Matahari hampir berada di puncak maksimal, panas menyengat, namun tak menurutkan semangat. Kata orang waktu-waktu tersebut enaknya ngadem sambil minum es dan koyah (ngobrol).
Di salah satu rumah daerah Ngronggo-Kediri. Pukul 10.30 setelah  selesai dengan segala urusan rumah, barulah seorang pria justru bergegas dengan peralatan lengkap. Bak siap menuntaskan misinya di hari itu. Dengan berbekal sepeda onthel tua, topi caping (topi petani), juga serentetan botol bekas yang di isi dengan ramuan khas dari istrinya. terbesit dalam hati mengapa jamu tidak diteliti oleh universitas terbaik Jepang yang memiliki standar tinggi untuk menguji khasiatnya?
Jamu. Ya, kiranya itulah yang akan dijajakan oleh pria tersebut. sudah empat tahun ini berkeliling di sekitar daerah Ngronggo.
Di sisi dan waktu yang lain pula. saya pada jam 14.00, di sekretariat LPM Dedikasi STAIN Kediri sedang bersiap.
Di hati sudah berniat pergi ke kelas, untuk melaksanakan kuliah yang sebenarnya dijadwalkan jam 13.50. "ga papa lah telat sedikit, toh dosennya juga sering telat" gumamku dalam hati.

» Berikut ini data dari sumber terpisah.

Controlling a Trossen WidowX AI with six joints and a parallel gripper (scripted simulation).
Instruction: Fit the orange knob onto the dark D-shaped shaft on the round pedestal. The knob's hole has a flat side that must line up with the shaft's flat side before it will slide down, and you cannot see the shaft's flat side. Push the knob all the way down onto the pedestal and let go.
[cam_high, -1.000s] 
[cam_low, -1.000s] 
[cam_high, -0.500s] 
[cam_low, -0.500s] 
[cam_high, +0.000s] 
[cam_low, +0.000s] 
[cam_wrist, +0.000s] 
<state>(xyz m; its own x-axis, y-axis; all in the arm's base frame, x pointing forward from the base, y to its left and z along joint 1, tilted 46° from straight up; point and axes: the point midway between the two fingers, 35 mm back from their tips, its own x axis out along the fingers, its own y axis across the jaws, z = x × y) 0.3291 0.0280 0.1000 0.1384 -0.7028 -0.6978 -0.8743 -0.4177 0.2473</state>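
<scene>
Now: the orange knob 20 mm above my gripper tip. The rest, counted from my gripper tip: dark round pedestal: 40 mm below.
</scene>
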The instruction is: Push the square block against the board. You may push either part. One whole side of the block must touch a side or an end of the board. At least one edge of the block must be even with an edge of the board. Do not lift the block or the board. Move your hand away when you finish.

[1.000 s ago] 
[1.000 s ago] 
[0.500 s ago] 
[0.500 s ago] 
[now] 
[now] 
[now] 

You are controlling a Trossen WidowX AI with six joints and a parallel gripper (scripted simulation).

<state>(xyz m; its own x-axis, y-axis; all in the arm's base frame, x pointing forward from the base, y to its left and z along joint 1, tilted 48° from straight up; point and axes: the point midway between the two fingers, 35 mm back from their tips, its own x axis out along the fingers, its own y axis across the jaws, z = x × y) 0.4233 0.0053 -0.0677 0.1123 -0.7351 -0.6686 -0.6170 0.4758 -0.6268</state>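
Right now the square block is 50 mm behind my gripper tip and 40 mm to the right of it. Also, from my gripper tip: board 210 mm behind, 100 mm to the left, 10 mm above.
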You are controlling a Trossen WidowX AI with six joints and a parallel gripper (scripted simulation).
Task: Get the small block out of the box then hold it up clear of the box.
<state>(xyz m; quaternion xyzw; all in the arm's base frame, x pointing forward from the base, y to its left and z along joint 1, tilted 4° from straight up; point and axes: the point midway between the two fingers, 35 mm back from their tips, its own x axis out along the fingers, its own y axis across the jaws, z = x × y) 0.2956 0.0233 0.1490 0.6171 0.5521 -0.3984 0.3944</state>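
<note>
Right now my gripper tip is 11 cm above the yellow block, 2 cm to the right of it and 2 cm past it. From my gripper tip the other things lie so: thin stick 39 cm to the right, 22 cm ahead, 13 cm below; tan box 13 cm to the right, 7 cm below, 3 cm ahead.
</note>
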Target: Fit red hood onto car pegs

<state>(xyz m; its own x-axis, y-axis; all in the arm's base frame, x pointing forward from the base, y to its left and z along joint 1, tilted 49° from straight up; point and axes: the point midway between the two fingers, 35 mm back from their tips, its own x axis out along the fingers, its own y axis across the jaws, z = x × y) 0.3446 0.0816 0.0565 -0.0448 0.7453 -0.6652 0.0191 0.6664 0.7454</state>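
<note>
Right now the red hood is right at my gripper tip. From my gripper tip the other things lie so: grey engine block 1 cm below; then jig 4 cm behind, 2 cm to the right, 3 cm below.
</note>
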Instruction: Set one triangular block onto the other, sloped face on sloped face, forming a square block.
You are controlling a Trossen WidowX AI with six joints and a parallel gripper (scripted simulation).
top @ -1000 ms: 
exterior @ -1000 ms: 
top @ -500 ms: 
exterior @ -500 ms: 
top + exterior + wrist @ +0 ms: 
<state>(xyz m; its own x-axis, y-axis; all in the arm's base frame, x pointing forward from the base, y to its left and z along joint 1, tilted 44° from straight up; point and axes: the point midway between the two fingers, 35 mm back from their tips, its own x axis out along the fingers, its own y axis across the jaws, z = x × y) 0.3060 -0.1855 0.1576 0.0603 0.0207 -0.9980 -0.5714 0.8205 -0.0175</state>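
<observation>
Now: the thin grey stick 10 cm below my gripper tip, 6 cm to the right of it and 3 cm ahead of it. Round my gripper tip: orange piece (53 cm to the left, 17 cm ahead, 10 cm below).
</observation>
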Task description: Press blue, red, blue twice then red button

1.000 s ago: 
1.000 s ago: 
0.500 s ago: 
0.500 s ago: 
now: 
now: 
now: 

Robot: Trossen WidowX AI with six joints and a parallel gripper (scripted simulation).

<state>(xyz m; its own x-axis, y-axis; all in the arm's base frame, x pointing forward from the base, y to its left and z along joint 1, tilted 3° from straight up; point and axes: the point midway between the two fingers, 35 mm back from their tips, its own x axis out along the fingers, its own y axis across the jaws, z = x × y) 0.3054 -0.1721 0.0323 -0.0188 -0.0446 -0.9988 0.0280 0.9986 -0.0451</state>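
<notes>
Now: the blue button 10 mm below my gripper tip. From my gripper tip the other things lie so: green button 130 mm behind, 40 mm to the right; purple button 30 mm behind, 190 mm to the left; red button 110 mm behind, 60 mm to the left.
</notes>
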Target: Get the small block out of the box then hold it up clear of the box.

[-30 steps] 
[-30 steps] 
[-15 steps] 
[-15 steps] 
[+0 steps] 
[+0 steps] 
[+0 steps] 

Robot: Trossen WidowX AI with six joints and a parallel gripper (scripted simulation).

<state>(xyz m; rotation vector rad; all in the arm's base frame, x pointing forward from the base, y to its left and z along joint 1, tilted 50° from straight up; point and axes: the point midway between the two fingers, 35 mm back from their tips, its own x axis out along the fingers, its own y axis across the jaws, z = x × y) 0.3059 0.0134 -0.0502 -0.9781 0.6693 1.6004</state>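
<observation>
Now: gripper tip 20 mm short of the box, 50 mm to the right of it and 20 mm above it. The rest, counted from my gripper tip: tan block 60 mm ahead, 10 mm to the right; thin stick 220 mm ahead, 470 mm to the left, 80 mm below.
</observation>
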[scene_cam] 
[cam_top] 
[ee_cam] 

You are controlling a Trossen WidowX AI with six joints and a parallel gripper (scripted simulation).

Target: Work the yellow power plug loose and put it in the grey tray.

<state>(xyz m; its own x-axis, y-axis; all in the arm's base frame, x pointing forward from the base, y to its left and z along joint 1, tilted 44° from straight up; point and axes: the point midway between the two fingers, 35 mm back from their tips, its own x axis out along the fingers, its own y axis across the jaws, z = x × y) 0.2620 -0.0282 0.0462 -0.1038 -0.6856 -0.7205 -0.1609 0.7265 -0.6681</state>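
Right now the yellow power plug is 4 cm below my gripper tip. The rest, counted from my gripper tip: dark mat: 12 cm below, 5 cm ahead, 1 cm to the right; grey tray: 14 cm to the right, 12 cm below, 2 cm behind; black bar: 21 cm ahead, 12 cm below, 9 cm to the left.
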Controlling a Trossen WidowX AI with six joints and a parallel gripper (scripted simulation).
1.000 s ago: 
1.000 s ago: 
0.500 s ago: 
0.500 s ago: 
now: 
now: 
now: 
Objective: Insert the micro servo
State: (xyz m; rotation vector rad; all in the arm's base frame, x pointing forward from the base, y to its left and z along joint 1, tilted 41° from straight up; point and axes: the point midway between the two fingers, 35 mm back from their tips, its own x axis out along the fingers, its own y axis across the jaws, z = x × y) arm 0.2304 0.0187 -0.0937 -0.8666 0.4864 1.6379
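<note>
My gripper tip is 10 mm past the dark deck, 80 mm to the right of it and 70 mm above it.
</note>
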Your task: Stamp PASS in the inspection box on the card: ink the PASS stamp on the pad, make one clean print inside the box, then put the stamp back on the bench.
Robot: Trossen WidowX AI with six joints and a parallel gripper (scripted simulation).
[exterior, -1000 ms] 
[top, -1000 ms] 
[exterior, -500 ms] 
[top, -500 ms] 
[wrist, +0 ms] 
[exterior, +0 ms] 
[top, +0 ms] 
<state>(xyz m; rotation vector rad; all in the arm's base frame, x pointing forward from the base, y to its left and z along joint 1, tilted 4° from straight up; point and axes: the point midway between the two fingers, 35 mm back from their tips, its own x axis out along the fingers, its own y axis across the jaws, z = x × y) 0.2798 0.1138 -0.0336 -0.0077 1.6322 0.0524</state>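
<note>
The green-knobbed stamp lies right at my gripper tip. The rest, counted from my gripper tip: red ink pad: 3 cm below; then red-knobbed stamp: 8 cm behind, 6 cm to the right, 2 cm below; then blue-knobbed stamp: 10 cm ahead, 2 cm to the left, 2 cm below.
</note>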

Dalam perjalan menuju kelas, dikarenakan saya mahasiswa Tarbiyah, maka dengan berjalan kaki, langkah demi langkah saya susun, menuju kampusku yang bersebrangan dengan Seketariat LPM Dedikasi. Setelah menyebrang  jalan, terlihat sosok yang menarik perhatianku.
kuurungkan sejenak niatku ke kelas. Menuju sosok penjual jamu di pinggir jalan dengan penampilan khasnya. Berbusana batik dibumbui dengan topi khas petani. Juga dikarenakan saya sendiri sudah terhitung lama tidak minum jamu, dan jarang menemui penjual jamu.
Langkahku pun berbelok arah ke penjual jamu. melihat ada dua macam ukuran, yang satu berukuran botol 1500 mililiter dan yang satunya 600 ml. Saya bertanya mengenai harga.
"Kalo yang botol besar ini Rp. 10.000, terus yang kecil Rp. 5.000 mas" tukasnya.